→ **TASK TO COMPLETE**
Transcribe, word for word and without additions, each line below from the one containing "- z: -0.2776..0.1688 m" through the one containing "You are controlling", both ends included.

→ **RECORDS SHOWN**
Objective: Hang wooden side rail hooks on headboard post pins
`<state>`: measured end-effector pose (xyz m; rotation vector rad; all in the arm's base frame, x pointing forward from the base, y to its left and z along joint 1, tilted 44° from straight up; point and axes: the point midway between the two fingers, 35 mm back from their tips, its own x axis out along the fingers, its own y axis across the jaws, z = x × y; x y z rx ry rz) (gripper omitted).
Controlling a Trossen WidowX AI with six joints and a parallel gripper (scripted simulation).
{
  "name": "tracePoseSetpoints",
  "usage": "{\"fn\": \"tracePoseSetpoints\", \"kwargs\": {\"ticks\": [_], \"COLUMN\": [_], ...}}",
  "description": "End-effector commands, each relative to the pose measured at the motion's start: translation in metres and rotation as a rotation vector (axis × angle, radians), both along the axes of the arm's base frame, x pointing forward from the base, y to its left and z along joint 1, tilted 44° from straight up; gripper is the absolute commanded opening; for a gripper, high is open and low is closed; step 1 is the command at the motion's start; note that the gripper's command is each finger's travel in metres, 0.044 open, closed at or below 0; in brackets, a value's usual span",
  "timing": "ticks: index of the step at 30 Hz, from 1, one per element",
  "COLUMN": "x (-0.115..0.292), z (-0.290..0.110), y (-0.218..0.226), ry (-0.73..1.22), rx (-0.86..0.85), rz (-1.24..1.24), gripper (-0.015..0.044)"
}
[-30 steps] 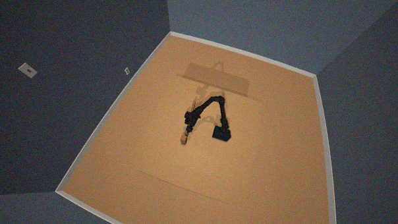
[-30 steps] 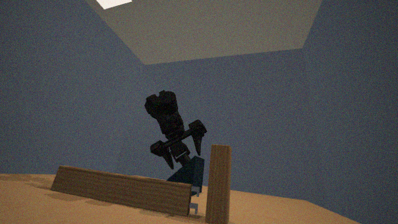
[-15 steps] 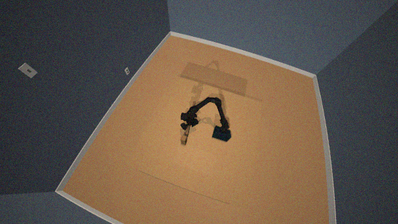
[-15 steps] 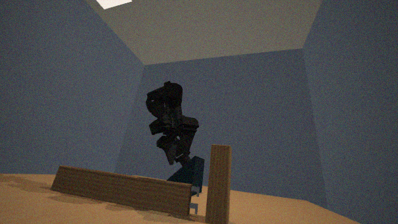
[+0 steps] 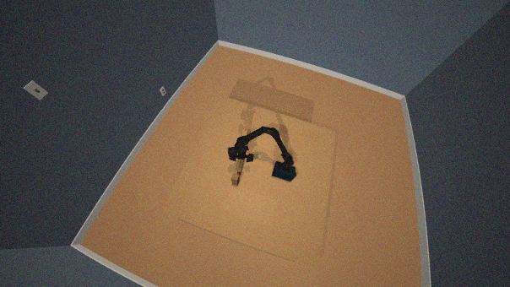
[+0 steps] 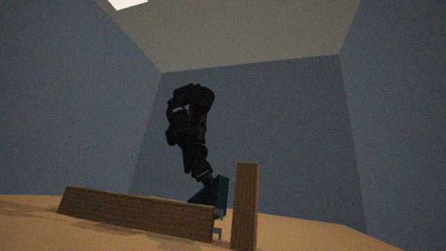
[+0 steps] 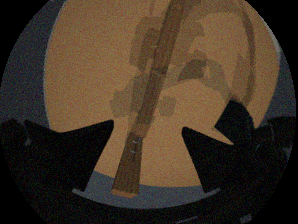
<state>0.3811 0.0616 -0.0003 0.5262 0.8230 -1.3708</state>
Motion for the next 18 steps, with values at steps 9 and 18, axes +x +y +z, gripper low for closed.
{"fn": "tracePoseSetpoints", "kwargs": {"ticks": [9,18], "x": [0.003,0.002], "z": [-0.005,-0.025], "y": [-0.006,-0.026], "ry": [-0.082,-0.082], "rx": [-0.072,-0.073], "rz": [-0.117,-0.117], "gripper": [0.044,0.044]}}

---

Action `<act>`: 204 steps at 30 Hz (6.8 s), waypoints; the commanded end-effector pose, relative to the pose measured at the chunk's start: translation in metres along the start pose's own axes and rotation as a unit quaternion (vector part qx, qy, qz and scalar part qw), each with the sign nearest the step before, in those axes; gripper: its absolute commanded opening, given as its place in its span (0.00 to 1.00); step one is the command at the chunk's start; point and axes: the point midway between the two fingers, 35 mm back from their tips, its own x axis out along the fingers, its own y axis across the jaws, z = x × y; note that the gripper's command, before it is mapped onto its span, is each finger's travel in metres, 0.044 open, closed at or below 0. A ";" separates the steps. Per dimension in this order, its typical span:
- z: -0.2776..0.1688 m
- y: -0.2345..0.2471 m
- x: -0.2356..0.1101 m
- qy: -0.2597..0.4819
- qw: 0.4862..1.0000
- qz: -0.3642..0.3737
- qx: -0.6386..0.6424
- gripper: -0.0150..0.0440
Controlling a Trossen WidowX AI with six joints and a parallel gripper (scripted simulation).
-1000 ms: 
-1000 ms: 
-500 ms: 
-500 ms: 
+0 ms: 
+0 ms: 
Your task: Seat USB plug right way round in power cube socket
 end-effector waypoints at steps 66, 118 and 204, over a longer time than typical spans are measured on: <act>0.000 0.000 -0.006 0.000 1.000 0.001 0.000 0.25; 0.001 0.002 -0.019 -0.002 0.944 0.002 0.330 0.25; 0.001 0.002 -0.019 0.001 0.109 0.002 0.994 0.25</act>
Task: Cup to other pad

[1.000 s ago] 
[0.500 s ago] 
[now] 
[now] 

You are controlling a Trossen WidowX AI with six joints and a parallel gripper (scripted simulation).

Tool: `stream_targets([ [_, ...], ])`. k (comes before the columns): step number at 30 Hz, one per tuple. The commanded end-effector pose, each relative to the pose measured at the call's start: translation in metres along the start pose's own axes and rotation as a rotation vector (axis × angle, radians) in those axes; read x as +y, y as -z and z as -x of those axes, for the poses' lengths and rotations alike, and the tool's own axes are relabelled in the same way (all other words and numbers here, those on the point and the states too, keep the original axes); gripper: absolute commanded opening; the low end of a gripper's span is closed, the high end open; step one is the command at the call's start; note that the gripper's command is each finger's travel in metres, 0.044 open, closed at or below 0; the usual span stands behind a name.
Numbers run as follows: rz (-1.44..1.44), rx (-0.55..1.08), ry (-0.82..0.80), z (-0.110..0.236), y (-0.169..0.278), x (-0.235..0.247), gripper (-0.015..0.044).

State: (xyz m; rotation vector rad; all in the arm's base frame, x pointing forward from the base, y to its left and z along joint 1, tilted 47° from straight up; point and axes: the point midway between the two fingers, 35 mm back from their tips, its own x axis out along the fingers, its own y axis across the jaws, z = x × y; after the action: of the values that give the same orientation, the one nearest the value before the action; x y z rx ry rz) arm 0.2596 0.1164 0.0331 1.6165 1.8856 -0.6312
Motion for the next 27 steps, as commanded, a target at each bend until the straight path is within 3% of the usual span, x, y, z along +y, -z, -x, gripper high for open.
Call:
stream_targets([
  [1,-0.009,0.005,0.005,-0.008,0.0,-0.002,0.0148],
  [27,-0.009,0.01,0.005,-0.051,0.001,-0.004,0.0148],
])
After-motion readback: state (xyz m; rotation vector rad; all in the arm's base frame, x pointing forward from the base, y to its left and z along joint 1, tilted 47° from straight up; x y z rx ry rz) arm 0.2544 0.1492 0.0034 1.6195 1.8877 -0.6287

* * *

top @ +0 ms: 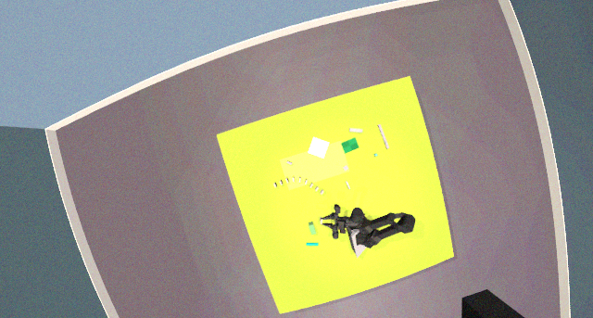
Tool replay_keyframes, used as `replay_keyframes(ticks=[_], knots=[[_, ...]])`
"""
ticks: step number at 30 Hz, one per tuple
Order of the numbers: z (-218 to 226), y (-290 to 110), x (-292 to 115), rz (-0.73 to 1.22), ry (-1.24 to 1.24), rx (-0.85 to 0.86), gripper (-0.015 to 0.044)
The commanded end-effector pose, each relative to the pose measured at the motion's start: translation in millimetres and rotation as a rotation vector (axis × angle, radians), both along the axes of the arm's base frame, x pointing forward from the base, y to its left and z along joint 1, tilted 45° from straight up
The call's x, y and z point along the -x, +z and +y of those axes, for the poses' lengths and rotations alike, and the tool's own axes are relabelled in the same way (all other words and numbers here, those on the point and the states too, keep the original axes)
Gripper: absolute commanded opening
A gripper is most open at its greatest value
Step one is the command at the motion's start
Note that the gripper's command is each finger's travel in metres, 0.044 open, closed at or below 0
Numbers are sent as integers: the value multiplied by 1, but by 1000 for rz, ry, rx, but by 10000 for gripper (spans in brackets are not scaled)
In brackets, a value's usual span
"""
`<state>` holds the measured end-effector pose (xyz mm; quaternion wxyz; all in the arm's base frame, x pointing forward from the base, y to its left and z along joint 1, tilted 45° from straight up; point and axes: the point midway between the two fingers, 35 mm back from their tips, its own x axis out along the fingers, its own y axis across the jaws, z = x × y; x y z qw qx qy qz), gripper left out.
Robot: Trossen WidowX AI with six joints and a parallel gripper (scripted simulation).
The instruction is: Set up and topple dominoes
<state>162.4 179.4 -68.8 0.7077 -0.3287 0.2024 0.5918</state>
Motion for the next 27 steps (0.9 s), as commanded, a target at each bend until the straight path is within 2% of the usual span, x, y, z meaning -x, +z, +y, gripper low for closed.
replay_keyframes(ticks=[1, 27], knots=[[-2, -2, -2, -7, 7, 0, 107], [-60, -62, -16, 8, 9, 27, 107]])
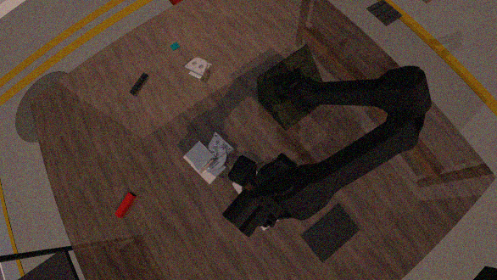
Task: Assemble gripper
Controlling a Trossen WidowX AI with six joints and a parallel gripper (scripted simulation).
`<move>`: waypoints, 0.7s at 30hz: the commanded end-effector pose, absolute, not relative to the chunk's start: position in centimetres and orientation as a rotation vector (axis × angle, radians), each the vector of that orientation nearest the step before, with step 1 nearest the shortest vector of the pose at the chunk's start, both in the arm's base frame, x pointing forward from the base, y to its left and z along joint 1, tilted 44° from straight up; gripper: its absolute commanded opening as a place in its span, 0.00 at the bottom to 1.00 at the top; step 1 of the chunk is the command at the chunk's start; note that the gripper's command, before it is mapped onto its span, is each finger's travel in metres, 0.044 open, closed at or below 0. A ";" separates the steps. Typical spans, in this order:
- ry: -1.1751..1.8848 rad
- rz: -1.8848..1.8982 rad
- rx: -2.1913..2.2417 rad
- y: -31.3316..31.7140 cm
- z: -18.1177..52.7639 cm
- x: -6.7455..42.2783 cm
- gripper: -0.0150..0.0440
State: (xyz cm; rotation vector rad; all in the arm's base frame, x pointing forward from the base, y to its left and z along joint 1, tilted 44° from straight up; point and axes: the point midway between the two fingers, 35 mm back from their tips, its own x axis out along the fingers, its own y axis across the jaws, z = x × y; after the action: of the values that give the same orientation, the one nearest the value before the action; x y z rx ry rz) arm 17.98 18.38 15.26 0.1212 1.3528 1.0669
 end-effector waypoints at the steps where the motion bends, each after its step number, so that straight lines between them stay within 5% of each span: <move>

→ **TASK ANSWER**
- z: -0.2776..0.1688 m
- y: -0.2345..0.2471 m
- x: -0.2356..0.1101 m
- qy: -0.2597..0.4819
- qw: 0.4862..1.0000
- qz: -0.3642..0.3737
- qx: -0.6386..0.6424
- gripper: -0.0150..0.0440
Controlling a Trossen WidowX AI with six joints and a parallel gripper (scripted simulation).
-1000 ms: 
-1000 ms: 
-500 ms: 
-500 ms: 
+0 ms: 
+0 ms: 
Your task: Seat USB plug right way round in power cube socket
 end-effector waypoints at steps 66, 118 and 204, over a longer time than typical spans are measured on: <act>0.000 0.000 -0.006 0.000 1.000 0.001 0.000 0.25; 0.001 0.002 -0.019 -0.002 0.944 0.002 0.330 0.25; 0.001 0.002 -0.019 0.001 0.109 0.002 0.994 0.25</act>
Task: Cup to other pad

[1.000 s ago] 
[0.500 s ago] 
[now] 
[now] 

You are controlling a Trossen WidowX AI with six joints and a parallel gripper (scripted simulation).

There is nothing further to this exercise.